■ **DESCRIPTION OF THE TASK**
Copy, from the listing, every line in which the string "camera" is present.

==== EXCERPTED RECORDS

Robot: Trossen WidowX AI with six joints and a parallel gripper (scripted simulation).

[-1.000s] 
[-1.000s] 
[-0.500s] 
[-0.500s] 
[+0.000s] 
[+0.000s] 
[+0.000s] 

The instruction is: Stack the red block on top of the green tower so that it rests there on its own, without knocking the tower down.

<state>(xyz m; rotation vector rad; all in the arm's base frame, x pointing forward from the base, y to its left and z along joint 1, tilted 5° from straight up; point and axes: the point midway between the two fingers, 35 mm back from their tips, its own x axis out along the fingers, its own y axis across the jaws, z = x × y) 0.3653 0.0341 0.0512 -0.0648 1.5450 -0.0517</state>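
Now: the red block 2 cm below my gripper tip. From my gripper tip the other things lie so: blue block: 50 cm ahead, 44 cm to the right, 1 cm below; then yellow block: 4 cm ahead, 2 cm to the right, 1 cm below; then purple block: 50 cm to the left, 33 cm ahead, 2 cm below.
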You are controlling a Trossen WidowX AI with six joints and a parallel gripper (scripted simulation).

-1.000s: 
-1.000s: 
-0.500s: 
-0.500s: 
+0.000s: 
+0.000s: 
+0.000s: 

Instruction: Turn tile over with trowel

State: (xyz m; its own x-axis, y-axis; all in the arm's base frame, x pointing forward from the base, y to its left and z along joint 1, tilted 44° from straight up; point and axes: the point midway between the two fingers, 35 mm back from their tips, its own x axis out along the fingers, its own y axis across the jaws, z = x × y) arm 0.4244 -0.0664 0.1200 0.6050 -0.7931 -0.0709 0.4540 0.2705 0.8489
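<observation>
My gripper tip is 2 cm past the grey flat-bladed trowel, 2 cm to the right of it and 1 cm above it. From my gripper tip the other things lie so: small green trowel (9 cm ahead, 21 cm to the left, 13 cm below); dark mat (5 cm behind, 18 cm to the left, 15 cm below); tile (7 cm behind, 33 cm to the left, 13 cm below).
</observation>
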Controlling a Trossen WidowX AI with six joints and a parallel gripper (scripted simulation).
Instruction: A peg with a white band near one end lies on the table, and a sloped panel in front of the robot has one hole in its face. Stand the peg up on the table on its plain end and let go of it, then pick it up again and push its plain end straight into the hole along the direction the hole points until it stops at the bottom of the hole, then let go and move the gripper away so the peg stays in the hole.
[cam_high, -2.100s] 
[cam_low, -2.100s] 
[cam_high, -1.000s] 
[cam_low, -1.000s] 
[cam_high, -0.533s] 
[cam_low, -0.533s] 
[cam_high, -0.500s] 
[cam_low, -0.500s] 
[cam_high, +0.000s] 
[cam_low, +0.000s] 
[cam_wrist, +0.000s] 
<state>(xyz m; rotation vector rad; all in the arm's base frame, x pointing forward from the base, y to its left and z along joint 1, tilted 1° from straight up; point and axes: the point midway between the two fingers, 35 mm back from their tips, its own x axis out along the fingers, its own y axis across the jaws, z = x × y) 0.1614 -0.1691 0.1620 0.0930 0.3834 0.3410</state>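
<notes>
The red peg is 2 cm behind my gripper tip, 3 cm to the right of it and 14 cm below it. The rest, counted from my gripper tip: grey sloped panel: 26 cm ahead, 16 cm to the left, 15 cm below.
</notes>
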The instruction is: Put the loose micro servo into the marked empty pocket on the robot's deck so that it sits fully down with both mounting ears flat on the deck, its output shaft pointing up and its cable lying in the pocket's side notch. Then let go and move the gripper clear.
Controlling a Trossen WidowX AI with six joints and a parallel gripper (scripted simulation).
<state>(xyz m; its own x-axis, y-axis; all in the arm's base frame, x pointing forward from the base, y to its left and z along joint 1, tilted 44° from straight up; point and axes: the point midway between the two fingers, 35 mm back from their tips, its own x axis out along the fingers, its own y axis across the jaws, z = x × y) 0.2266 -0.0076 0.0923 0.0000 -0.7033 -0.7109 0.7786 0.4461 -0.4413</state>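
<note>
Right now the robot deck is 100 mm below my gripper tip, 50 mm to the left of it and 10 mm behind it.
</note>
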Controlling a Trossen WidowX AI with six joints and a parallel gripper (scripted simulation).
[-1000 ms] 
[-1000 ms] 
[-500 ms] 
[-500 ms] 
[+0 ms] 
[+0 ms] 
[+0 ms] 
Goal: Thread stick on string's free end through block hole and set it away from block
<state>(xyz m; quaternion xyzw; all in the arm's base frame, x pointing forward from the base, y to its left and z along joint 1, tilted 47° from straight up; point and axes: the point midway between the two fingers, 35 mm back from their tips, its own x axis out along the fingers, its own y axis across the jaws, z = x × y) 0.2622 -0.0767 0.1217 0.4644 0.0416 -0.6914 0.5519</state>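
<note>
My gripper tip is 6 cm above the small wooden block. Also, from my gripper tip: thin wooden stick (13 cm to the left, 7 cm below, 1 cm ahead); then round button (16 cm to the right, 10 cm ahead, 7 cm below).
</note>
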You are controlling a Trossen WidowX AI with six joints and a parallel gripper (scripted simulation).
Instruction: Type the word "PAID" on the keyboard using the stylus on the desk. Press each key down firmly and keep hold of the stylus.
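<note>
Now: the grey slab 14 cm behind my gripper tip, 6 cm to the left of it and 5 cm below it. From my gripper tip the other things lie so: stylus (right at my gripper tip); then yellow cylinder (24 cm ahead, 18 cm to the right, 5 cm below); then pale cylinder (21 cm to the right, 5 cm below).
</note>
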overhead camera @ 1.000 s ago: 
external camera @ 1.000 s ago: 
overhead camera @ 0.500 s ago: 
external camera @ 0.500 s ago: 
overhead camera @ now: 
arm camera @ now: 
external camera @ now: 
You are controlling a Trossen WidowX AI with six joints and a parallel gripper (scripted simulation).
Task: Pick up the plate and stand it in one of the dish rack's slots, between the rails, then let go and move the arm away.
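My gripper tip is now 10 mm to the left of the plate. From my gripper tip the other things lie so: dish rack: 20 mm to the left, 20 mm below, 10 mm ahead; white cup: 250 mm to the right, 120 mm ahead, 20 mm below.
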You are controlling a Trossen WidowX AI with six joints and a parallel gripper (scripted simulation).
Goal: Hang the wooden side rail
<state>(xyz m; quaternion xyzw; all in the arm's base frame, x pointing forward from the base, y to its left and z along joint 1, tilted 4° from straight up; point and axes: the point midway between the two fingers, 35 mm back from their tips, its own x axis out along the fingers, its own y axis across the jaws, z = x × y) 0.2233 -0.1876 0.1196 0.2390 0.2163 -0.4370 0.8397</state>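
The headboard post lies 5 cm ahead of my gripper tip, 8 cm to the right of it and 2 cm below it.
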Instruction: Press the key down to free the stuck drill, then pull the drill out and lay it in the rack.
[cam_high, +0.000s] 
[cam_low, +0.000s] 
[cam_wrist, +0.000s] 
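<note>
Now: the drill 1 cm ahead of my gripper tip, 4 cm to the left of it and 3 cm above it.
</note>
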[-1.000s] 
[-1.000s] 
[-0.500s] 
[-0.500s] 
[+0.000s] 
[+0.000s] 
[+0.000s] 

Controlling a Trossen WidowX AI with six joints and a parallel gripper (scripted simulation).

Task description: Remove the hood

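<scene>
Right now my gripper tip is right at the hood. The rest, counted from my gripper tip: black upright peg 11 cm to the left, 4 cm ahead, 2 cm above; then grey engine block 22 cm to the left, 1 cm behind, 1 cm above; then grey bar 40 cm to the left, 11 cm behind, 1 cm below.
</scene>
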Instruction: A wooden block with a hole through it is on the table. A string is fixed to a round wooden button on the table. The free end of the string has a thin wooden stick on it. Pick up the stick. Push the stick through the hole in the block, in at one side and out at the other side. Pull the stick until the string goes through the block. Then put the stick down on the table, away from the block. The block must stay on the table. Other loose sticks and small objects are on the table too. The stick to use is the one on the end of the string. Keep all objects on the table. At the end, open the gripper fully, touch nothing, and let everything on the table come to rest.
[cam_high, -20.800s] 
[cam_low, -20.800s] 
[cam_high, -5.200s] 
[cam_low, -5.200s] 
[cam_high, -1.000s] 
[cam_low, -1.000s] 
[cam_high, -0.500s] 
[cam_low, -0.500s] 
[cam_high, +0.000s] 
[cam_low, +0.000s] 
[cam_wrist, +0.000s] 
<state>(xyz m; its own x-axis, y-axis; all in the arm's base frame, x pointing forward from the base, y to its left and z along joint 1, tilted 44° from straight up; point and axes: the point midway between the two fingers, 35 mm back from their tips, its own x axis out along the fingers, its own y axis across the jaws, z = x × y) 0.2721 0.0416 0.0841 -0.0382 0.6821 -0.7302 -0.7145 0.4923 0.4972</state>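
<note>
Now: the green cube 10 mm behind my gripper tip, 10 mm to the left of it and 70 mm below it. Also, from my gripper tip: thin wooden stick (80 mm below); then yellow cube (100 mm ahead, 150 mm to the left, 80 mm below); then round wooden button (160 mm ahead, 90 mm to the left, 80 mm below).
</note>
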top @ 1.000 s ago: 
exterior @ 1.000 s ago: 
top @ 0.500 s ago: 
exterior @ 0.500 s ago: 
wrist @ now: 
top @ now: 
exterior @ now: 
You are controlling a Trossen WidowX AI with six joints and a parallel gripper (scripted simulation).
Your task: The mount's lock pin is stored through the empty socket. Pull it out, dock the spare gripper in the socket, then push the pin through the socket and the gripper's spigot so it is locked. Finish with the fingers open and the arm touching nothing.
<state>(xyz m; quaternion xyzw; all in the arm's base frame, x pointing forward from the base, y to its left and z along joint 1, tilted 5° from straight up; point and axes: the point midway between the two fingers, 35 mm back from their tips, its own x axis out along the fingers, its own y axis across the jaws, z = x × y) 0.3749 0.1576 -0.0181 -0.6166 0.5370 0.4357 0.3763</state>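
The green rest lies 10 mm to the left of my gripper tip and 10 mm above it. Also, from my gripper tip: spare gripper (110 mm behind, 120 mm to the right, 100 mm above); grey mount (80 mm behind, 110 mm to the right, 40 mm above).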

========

■ **RESULT OF THIS TASK**
overhead camera @ 1.000 s ago: 
external camera @ 1.000 s ago: 
overhead camera @ 0.500 s ago: 
external camera @ 0.500 s ago: 
overhead camera @ now: 
arm camera @ now: 
external camera @ now: 

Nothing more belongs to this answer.